Write the records out again exactly, leaving no images in.

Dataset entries
= Beginning of Section =
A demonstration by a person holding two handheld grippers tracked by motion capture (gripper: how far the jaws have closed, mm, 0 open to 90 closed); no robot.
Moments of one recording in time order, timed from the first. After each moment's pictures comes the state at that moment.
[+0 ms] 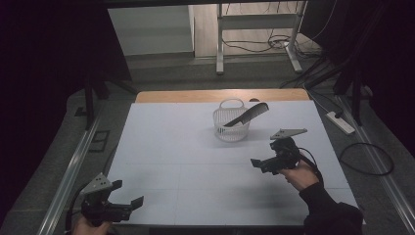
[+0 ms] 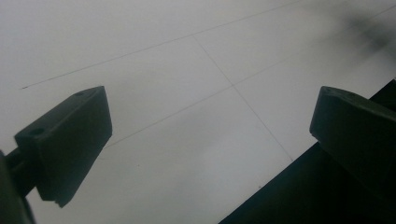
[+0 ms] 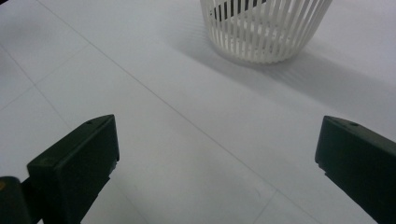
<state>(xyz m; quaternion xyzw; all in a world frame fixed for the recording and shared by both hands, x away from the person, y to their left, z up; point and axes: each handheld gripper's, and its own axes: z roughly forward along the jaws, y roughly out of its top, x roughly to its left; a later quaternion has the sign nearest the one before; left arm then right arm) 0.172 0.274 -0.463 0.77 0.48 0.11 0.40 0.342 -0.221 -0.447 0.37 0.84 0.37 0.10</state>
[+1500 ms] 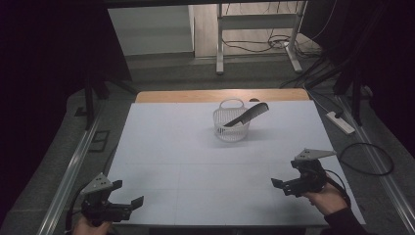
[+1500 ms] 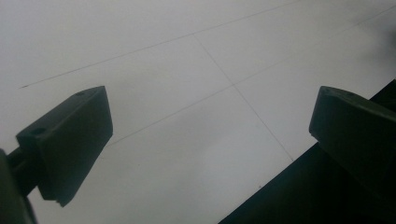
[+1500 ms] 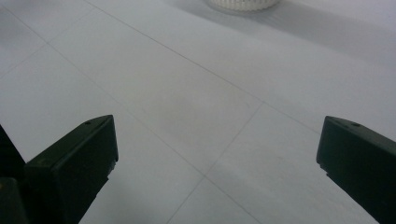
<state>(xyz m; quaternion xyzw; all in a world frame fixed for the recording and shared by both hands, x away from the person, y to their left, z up) 0.172 0.274 -0.463 0.77 0.49 0.11 0.40 0.283 -0.275 -0.448 0.39 0.84 0.37 0.11</state>
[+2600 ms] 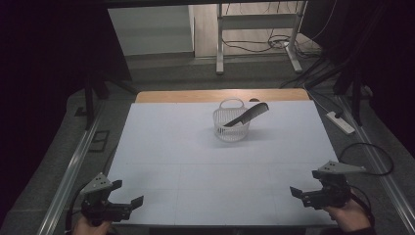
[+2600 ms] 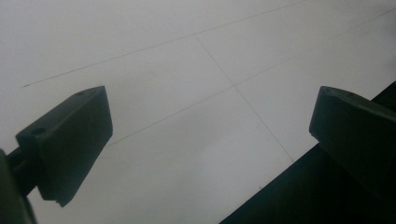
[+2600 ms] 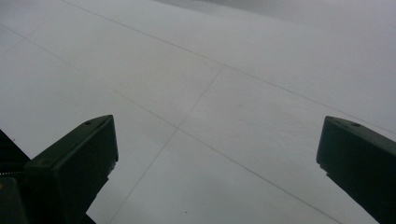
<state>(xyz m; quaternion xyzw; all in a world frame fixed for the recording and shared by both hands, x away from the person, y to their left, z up) 0.173 0.274 -0.463 0.77 0.49 0.11 0.40 0.248 -0.318 -0.445 0.43 0.81 0.37 0.14</state>
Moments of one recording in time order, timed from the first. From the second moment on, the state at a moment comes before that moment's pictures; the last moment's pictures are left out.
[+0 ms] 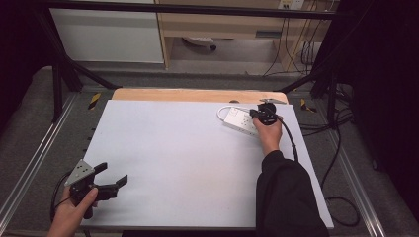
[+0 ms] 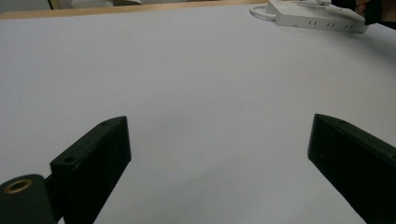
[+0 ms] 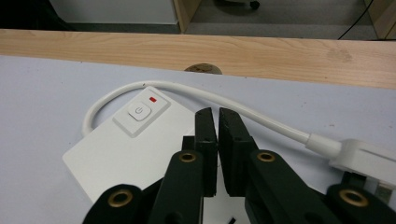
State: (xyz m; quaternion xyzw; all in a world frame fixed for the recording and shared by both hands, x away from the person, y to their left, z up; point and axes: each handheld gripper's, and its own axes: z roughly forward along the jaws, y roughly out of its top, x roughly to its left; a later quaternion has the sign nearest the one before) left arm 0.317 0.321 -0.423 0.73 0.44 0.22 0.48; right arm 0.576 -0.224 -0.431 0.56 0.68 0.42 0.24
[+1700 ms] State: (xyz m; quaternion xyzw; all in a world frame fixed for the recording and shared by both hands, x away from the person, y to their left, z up) left arm 0.317 0.319 -0.423 0.73 0.43 0.22 0.48; right arm 0.585 -0.203 -0.445 0.57 0.66 0.42 0.25
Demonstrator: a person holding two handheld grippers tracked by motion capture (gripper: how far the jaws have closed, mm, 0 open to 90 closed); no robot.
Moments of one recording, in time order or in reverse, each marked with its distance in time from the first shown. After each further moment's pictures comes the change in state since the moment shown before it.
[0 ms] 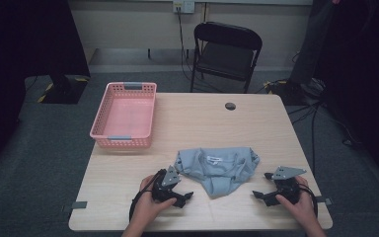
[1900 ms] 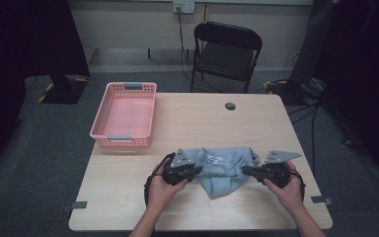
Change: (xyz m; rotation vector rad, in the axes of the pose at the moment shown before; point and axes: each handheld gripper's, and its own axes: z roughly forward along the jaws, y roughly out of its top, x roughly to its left) left arm 0.006 0.062 0.007 -0.125 -0.032 -0.071; right arm 0.006 0.063 0.003 -0.170 0.146 0.053
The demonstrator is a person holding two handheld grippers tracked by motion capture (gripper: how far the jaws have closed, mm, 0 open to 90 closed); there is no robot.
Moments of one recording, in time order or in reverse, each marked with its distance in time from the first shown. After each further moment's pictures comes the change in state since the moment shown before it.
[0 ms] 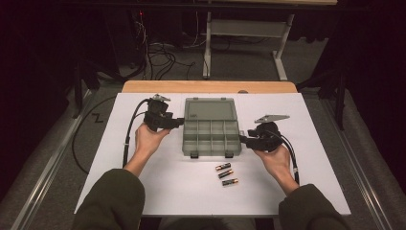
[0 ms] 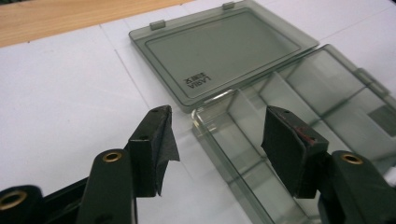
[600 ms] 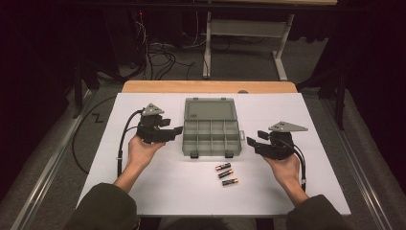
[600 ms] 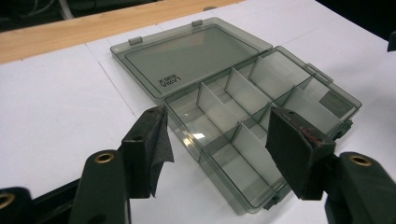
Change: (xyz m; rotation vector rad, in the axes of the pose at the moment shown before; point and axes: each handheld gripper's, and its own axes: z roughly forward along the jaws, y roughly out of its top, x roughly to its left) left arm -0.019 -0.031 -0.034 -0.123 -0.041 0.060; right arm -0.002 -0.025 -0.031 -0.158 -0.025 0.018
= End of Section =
- _RESULT OF THE TASK_
A demonstration by a person holding two handheld grippers tracked by motion capture (gripper: how far the jaws have closed, mm, 0 open to 90 closed); no robot.
Moments of one recording in time order, timed from the first. After each moment's pictures comes the state at that moment.
[+0 ms] 
[+0 ms] 
[+0 ms] 
<state>(xyz m; quaternion xyzw; all in a world frame fixed for the recording and shared by both hands, x away from the person, y to their left, z up; point and axes: each handheld gripper's, and its own axes: z roughly forward along the jaws, y roughly out of its top, x roughly to its left; a later quaternion has the sign nearest the one before; left arm then right arm) 0.172 0.274 -0.463 0.77 0.48 0.11 0.40 0.342 -0.221 -0.447 0.37 0.84 0.37 0.10</state>
[+1500 ms] 
[+1500 ms] 
[+1500 ms] 
<state>(xyz m; quaternion xyzw; all in a world frame fixed for the recording and shared by both hands, x away from the person, y to their left, z up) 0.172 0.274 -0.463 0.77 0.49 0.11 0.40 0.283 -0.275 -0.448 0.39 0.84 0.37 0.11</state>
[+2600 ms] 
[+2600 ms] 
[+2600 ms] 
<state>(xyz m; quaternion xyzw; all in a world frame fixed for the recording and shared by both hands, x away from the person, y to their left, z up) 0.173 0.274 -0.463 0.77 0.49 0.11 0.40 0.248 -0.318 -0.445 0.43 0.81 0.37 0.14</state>
Moments of one recording in time order, timed from the first. From the second moment on, the state at a moment comes before that moment's pictures; the last moment's pictures are left out.
[+0 ms] 
[+0 ms] 
[+0 ms] 
State: (xyz m; quaternion xyzw; all in a world frame fixed for the recording and shared by both hands, x away from the person, y to their left, z up; point and axes: each handheld gripper's, and its own axes: z roughly forward along the jaws, y roughly out of its top, x roughly to its left; a later quaternion has the sign nearest the one before) left arm 0.317 0.321 -0.423 0.73 0.44 0.22 0.48; right arm 0.576 -0.224 -0.431 0.56 0.68 0.42 0.24
[+1700 ms] State: (xyz m; quaternion xyzw; all in a world frame fixed for the recording and shared by both hands, x away from the person, y to their left, z up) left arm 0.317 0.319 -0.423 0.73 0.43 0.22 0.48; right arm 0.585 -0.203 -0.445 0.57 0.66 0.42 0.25
Demonstrator: a person holding two handheld grippers tracked by motion capture (gripper: how far the jaws have closed, mm, 0 open to 90 closed); no robot.
Moments of one recording, in time order or in reverse, each marked with its distance in time from the first shown. After each further moment's pictures comes the change in state since the moment shown before it.
[0 ms] 
[1900 ms] 
Change: (xyz m; rotation vector rad, in the axes of the pose at the moment shown before; point and axes: each handheld gripper's, and its own axes: z roughly forward along the jaws, y roughly out of its top, x roughly to its left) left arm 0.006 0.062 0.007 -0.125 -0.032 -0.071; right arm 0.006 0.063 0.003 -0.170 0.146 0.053
The demonstrator is a person holding two handheld grippers tracked by motion capture (gripper: how far the jaws have closed, mm, 0 open to 90 closed); there is no robot.
Moments of one recording, in time order or in reverse, each marked with its distance in time from the first shown. After each further moment's pictures comes the change in state since the moment shown before it.
[0 ms] 
[0 ms] 
[600 ms] 
[600 ms] 
Change: (xyz m; rotation vector rad, in the axes of the pose at the moment shown before; point and axes: each handheld gripper's, and its own axes: z roughly forward along the jaws, y roughly out of its top, x roughly to its left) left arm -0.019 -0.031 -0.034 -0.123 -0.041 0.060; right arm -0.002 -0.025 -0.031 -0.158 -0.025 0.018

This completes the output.